Republicans have made a habit out of sabotaging government from the inside. Whenever they hold power, they seem less interested in governing than in proving their own cynical point that government “doesn’t work.” And how do they do it? By breaking it themselves. By throwing tantrums, grinding everything to a halt, and leaving ordinary Americans to pay the price.
And so, here we are again. Another government shutdown. Another round of reckless brinkmanship, all because Republicans can’t get their way. They strut and posture about “fiscal responsibility” while happily holding the economy hostage for their own greed and petty vendettas.
Let’s be honest: this isn’t about saving money. It’s never about saving money. If it were, Republicans wouldn’t pass tax cuts for billionaires like candy at Halloween. This is about power, cruelty, and pure, unfiltered hate. Hate for programs that help working families. Hate for policies that protect the vulnerable. Hate for anyone who doesn’t fit their warped vision of America.
And don’t forget — Republicans have been pushing this kind of shutdown nonsense for years. The last one wasn’t decades ago, it was just in 2018–2019, when Donald Trump was president and Republicans controlled both the House and the Senate. That 35-day shutdown, the longest in U.S. history, was over Trump’s obsession with a useless border wall. Republicans owned every lever of power, and they still managed to grind the government to a halt.
The irony is almost laughable if it weren’t so damn destructive. They shut down the government, brag about how they’re fighting “wasteful spending,” and then cash their paychecks while federal employees are left scrambling to pay rent and buy groceries. National parks close. Small businesses that rely on government contracts grind to a halt. Soldiers, law enforcement officers, and border agents are expected to keep working without pay. But the Republicans? They’ll stand in front of Fox News cameras pretending to be heroes.
This is governance by tantrum. A toddler breaks his toy, cries, and then blames everyone else. The difference is that these toddlers wear suits, sit in Congress, and can tank the economy while patting themselves on the back.
The truth is simple: Republicans don’t want government to work. They want to break it, sabotage it, and then campaign on how broken it is. It’s cynical, it’s cruel, and it’s exhausting. And once again, it’s the American people who are caught in the crossfire.
So the next time Republicans whine about “big government,” remember this: they’re not trying to fix it. They’re just throwing matches into the house and blaming the smoke on everyone else.









October 1st, 2025 at 8:36 am
I had to look up the date, but I’ve never forgotten Lewis Lapham’s comment during his interview by Jon Stewart on the Daily Show, June 17, 2003. Talking about the George W.. Bush administration, Lapham said that we should not call it “conservative.”. They are “anarchists.” Lapham was Editor of Harpers Magazine at the time.
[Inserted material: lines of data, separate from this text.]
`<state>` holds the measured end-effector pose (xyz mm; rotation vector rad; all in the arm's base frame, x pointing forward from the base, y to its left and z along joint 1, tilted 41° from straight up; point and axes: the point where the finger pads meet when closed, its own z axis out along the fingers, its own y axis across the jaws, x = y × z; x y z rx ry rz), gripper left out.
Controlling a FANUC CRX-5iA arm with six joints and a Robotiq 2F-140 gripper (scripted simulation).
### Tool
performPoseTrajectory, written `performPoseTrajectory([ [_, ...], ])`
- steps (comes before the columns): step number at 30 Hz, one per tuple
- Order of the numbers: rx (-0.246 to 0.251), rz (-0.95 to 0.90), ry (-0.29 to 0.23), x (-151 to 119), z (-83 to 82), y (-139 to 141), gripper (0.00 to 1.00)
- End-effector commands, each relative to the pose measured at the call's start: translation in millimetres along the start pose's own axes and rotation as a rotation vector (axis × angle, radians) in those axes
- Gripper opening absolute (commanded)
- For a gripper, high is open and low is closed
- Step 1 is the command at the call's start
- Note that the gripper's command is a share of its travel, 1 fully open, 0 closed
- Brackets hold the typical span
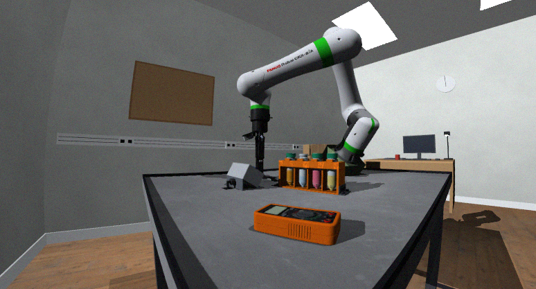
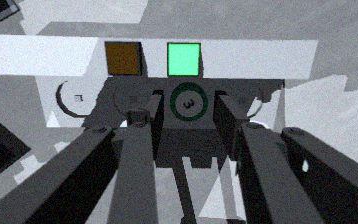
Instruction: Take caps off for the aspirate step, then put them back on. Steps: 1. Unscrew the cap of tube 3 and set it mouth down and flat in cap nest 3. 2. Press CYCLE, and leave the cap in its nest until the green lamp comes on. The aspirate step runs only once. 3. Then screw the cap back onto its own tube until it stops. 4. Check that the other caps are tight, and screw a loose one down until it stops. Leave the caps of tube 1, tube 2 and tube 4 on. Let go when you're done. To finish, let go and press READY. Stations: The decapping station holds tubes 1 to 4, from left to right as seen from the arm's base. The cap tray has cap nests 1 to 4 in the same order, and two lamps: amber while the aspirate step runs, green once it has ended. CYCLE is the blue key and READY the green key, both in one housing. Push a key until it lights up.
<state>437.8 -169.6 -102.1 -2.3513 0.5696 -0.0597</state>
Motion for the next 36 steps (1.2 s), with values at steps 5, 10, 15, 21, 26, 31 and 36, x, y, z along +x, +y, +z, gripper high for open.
performPoseTrajectory([
  [5, -0.001, 0.000, 0.001, 0, 2.4, 0, 0.36],
  [10, -0.001, 0.000, 0.001, 0, 3.9, 0, 0.36],
  [15, -0.001, 0.000, 0.001, 0, 6.4, 0, 0.36],
  [21, -0.001, 0.000, 0.001, 0, 6.4, 0, 0.30],
  [26, -0.001, 0.000, 0.001, 0, 6.4, 0, 0.30],
  [31, -0.001, 0.000, 0.001, 0, 6.4, 0, 0.30],
  [36, -0.001, 0.000, 0.001, 0, -8.6, 0, 0.30],
])
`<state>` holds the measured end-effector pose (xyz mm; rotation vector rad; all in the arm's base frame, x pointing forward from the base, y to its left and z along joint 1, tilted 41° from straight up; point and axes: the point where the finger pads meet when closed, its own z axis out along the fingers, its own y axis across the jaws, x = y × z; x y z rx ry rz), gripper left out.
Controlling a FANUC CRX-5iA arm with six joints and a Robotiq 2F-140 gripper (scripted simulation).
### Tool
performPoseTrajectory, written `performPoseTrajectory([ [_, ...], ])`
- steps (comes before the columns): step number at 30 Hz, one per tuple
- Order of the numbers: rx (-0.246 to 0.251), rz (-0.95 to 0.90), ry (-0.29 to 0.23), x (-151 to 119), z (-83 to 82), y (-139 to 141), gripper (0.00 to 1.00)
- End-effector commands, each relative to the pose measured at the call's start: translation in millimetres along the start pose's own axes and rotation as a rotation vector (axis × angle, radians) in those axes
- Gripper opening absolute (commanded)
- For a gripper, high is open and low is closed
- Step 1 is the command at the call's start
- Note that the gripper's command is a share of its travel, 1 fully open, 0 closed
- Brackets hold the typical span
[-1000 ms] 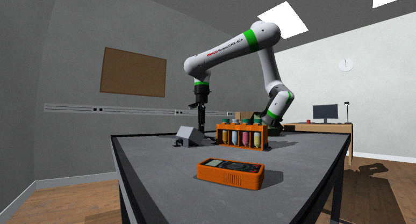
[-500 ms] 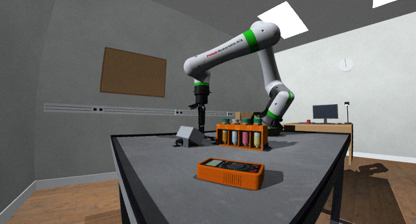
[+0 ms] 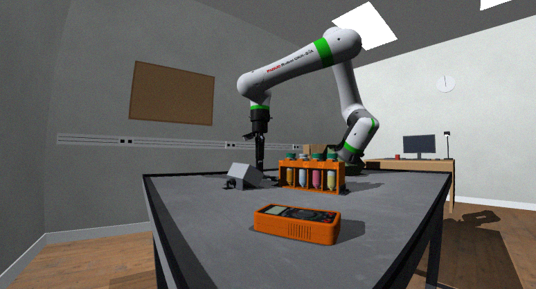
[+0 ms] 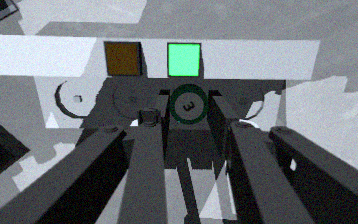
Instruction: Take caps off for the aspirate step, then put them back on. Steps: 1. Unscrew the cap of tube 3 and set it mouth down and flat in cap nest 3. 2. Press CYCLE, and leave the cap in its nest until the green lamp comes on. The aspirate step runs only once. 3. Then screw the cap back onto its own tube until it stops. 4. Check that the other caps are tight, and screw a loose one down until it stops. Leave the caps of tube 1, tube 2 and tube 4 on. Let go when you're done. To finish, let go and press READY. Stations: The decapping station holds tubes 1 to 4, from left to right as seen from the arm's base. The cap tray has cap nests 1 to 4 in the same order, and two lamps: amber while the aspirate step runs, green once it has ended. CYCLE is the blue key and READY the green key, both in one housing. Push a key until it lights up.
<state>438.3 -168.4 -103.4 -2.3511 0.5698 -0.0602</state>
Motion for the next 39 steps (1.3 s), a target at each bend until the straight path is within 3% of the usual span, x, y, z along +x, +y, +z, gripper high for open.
performPoseTrajectory([
  [1, -0.001, 0.000, 0.001, 0, -15.4, 0, 0.30],
  [4, -0.001, 0.000, 0.001, 0, -30.4, 0, 0.30],
  [6, -0.001, 0.000, 0.001, 0, -30.4, 0, 0.30],
  [21, -0.001, 0.000, 0.001, 0, -105.4, 0, 0.30],
  [23, -0.001, 0.000, 0.001, 0, -105.4, 0, 0.30],
  [29, -0.001, 0.000, 0.001, 0, -134.9, 0, 0.30],
  [31, -0.001, 0.000, 0.001, 0, -134.9, 0, 0.30],
  [35, -0.001, 0.299, 0.001, -11, -134.9, -30, 0.30],
  [39, -0.001, 0.387, 0.001, -16, -134.9, -44, 0.30],
])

In my experience, at least since Reagan and possibly going back to Nixon, Republicans have been out to prove government doesn’t work, and when in power do everything they can to ensure it doesn’t work.
October 1st, 2025 at 8:54 am
Brian, I completely agree with you. Republicans don’t just work to undermine government—they go out of their way to make life harder for those who most need protection and compassion. What makes it all the more galling is how often they cloak these actions in the language of faith, claiming the mantle of Christianity while doing the very opposite of what Jesus taught.
In Matthew 25:40, Jesus says: “Truly I tell you, whatever you did for one of the least of these brothers and sisters of mine, you did for me.” And just a few verses later, in Matthew 25:45, he offers the sobering warning: “Truly I tell you, whatever you did not do for one of the least of these, you did not do for me.” By that standard, their policies fail miserably. It’s not conservatism at all—it’s cruelty dressed up as principle, and as Lapham rightly put it, closer to anarchism than to any genuine vision of public service. In truth, it veers closer to fascism—conjuring imaginary threats in order to persecute not just those striving to do good, but especially those most in need.
The measure of a nation is how it treats its most vulnerable—and by that measure, Republicans keep coming up short.